We can dig deeper, of course. If we see something about the pattern of rows per block, whether it’s leaf blocks per branch block, or table rowids per leaf block, we can always dump a couple of blocks to see if they give us any clues. There’s nothing interesting about any of the examples I’ve shown so far, but you might (for example) find a patch in your treedump that shows a long sequence of nearly empty blocks somewhere in the middle of the index and want to know what values are associated with those anomalous blocks. Since the treedump gives you block addresses you can do a block dump.
In the dump from our FIFO index above we saw that block 25166642 was on the boundary between nearly empty and nearly full blocks – so let’s dump it, just in case there’s something interesting in it:
select dbms_utility.data_block_address_file('25166642') rel_file, dbms_utility.data_block_address_block('25166642') block from dual ; REL_FILE BLOCK ---------- ---------- 6 818 1 row selected. alter system dump datafile 6 block 818;
I’m not going to go through the details of reading the symbolic dump of an index block – there are several resources on the Internet that will give you that information (Richard Foote’s blog is the obvious first place to look); the only point I want to make is that starting from an overview of the index tree you might have some clues to follow about WHY an index might be less efficient than you expect and a mechanism that allows you to examine the critical data very closely.

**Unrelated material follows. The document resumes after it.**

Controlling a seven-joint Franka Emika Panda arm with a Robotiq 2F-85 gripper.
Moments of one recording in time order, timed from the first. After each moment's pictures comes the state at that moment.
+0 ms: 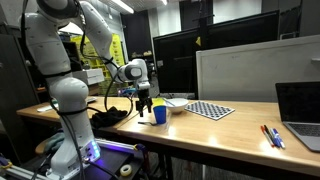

One warning – I’ve cheated a little on my calls to dbms_utility, it reports the tablespace-relative file number, not the absolute file number that the dump command needs. This is fine if you have a “small” number of files in your system (less than 1023) because the relative file number will (probably) match the absolute file number, but if you have a very large number of files you will have to know which tablespace you’re looking at and work out the absolute file number – the following query demonstrates the method:
select df.file#, df.rfile# from v$datafile df, v$tablespace ts where ts.name = 'TEST_8K_ASSM' and df.ts# = ts.ts# ;
B-tree indexes on randomly arriving data tend to operate at an average of 70% space-efficiency (30% free space). If you have reason to think that some of your indexes are behaving unreasonably and suspect that a rebuild will help performance then there are some tools that will allow you to examine the index at a level of detail that can be helpful without introducing an overwhelmingly huge load on the system. It’s always possible to estimate a reasonable size of and index, and if the index doesn’t match expectations the treedump command is a good next step, and may give you some important clues about why your index isn’t following the typical pattern. The dbms_space package tells you about empty blocks, and the dump command can show you the content of any potentially interesting blocks.